Your goal:
Copy all lines holding the word "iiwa" from the entries.

The data:
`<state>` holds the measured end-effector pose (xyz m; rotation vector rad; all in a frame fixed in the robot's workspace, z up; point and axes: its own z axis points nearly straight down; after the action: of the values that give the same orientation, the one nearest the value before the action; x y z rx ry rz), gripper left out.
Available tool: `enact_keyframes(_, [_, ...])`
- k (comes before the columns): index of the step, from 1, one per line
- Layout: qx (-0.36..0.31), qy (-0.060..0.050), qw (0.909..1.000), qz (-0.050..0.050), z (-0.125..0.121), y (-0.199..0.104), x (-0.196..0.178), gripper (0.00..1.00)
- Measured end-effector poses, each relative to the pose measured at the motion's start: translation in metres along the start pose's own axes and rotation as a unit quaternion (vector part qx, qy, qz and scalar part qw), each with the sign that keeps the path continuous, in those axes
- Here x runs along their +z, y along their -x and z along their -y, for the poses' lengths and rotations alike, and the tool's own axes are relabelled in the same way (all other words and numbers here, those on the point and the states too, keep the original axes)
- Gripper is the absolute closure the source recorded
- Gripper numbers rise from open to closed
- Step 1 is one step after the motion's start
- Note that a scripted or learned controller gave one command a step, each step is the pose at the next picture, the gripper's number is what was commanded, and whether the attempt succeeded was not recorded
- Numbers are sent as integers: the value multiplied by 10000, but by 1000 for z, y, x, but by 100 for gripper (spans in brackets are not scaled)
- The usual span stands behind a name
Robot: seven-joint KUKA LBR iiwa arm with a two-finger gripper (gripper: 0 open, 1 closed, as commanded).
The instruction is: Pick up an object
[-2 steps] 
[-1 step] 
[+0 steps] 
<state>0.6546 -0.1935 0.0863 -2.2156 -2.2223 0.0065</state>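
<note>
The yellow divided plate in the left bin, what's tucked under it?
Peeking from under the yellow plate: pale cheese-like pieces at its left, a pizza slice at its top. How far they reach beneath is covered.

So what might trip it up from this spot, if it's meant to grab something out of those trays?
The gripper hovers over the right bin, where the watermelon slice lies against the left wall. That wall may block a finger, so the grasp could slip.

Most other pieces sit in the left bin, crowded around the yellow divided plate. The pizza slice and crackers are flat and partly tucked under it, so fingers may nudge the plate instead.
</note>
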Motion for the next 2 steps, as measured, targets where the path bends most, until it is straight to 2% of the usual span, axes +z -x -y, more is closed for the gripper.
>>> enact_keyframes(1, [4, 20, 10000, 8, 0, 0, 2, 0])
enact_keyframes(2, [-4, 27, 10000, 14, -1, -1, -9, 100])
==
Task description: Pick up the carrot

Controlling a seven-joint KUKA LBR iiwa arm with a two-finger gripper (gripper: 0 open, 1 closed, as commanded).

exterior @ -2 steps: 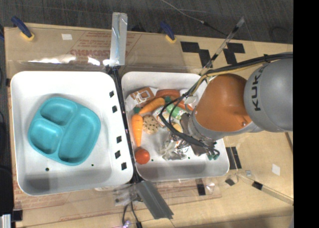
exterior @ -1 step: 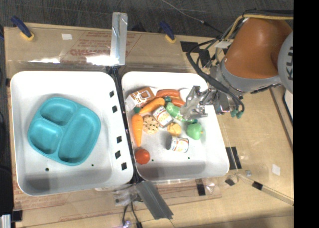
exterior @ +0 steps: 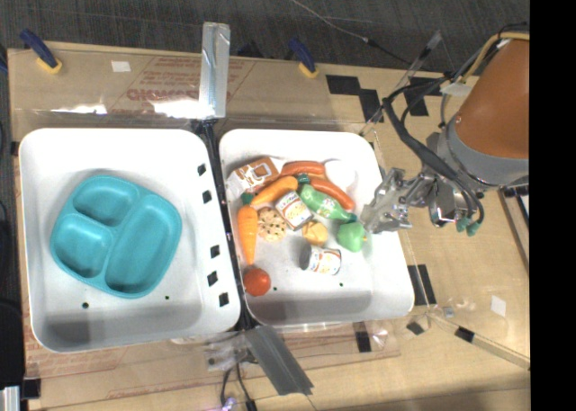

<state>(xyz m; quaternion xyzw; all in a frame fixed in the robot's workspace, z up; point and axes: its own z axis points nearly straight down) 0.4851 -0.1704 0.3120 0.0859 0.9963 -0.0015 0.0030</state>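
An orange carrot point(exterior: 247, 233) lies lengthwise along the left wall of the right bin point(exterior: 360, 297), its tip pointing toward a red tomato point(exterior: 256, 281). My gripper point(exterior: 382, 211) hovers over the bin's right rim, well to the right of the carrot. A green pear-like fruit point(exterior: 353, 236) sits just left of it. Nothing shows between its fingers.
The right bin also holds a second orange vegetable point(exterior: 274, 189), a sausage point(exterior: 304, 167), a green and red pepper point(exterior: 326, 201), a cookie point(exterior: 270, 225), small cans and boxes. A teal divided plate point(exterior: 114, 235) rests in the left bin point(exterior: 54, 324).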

Answer section:
Robot: seven-joint KUKA LBR iiwa arm with a two-finger gripper (gripper: 0 open, 1 closed, as commanded).
Controlling a seven-joint KUKA LBR iiwa arm with a two-finger gripper (gripper: 0 open, 1 closed, as commanded).

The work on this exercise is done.